◆ Exercise ◆
In your reply, restate all of the records below word for word.

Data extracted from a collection
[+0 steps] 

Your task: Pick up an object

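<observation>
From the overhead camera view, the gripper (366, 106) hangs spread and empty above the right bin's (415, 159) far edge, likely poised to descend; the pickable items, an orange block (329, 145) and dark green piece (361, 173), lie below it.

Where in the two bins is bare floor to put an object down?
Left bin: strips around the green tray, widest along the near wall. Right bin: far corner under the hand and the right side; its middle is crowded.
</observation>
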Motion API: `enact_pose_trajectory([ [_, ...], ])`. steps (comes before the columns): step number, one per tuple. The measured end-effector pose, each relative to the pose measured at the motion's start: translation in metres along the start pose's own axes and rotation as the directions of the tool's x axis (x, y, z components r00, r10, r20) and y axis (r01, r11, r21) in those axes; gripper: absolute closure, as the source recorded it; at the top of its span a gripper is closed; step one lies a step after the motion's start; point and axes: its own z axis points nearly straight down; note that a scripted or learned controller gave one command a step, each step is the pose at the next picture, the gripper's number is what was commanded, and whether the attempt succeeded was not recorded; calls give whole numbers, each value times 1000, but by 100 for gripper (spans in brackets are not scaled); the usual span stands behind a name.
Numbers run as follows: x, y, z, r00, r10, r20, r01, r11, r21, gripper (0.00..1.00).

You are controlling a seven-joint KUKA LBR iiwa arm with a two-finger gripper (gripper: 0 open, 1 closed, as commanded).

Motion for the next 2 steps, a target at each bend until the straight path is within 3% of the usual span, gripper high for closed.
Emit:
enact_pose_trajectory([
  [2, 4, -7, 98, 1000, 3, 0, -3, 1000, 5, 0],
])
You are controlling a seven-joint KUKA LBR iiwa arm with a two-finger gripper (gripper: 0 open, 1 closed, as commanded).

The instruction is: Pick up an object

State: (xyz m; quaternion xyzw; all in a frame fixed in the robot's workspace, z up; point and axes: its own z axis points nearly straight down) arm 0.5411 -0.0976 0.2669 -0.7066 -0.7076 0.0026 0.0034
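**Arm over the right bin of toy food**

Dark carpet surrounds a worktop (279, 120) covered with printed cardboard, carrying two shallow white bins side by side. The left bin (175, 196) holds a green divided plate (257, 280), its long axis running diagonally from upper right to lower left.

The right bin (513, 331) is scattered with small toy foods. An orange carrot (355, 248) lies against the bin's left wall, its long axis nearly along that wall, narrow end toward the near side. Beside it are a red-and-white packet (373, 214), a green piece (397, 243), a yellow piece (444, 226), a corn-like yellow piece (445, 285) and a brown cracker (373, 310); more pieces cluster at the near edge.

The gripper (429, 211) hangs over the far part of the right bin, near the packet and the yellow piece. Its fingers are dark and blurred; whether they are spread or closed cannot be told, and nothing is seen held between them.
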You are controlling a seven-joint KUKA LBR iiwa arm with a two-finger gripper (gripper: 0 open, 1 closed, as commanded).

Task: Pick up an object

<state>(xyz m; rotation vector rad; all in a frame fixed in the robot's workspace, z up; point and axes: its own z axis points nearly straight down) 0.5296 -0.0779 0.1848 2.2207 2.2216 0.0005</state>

◆ Written solution ◆
[+0 steps] 

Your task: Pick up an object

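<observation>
From the overhead camera view, the gripper (366, 106) hangs spread and empty above the right bin's (415, 159) far edge, likely poised to descend; the pickable items, an orange block (329, 145) and dark green piece (361, 173), lie below it.

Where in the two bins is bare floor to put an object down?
Left bin: strips around the green tray, widest along the near wall. Right bin: far corner under the hand and the right side; its middle is crowded.
</observation>
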Motion API: `enact_pose_trajectory([ [_, ...], ])`. steps (comes before the columns): step number, one per tuple. The measured end-effector pose, each relative to the pose measured at the motion's start: translation in metres along the start pose's own axes and rotation as the directions of the tool's x axis (x, y, z components r00, r10, r20) and y axis (r01, r11, r21) in those axes; gripper: absolute closure, as the source recorded it; at the top of its span a gripper is closed; step one lies a step after the motion's start; point and axes: its own z axis points nearly straight down; note that a scripted or learned controller gave one command a step, each step is the pose at the next picture, the gripper's number is what was commanded, and whether the attempt succeeded was not recorded; calls give whole numbers, each value times 1000, but by 100 for gripper (spans in brackets are not scaled); the usual span stands behind a name.
Numbers run as follows: x, y, z, r00, r10, r20, r01, r11, r21, gripper (0.00..1.00).

You are controlling a seven-joint KUKA LBR iiwa arm with a two-finger gripper (gripper: 0 open, 1 closed, as commanded).

Motion for the next 2 steps, a target at each bend until the straight path is within 3% of the usual span, gripper high for closed.
Emit:
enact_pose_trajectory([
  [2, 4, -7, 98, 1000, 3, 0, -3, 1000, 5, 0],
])
You are controlling a seven-joint KUKA LBR iiwa arm with a two-finger gripper (gripper: 0 open, 1 closed, as commanded).

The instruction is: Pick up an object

State: (xyz m; quaternion xyzw; all in a frame fixed in the robot's workspace, z up; point and axes: its own z axis points nearly straight down) arm 0.5411 -0.0976 0.2669 -0.7066 -0.7076 0.0026 0.0034
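**Arm over the right bin of toy food**

Dark carpet surrounds a worktop (279, 120) covered with printed cardboard, carrying two shallow white bins side by side. The left bin (175, 196) holds a green divided plate (257, 280), its long axis running diagonally from upper right to lower left.

The right bin (513, 331) is scattered with small toy foods. An orange carrot (355, 248) lies against the bin's left wall, its long axis nearly along that wall, narrow end toward the near side. Beside it are a red-and-white packet (373, 214), a green piece (397, 243), a yellow piece (444, 226), a corn-like yellow piece (445, 285) and a brown cracker (373, 310); more pieces cluster at the near edge.

The gripper (429, 211) hangs over the far part of the right bin, near the packet and the yellow piece. Its fingers are dark and blurred; whether they are spread or closed cannot be told, and nothing is seen held between them.
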You are controlling a seven-joint KUKA LBR iiwa arm with a two-finger gripper (gripper: 0 open, 1 closed, as commanded).

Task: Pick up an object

<state>(xyz m; rotation vector rad; all in a frame fixed in the robot's workspace, z up; point and axes: its own z axis points nearly straight down) 0.5296 -0.0779 0.1848 2.2207 2.2216 0.0005</state>

There is nothing further to this exercise.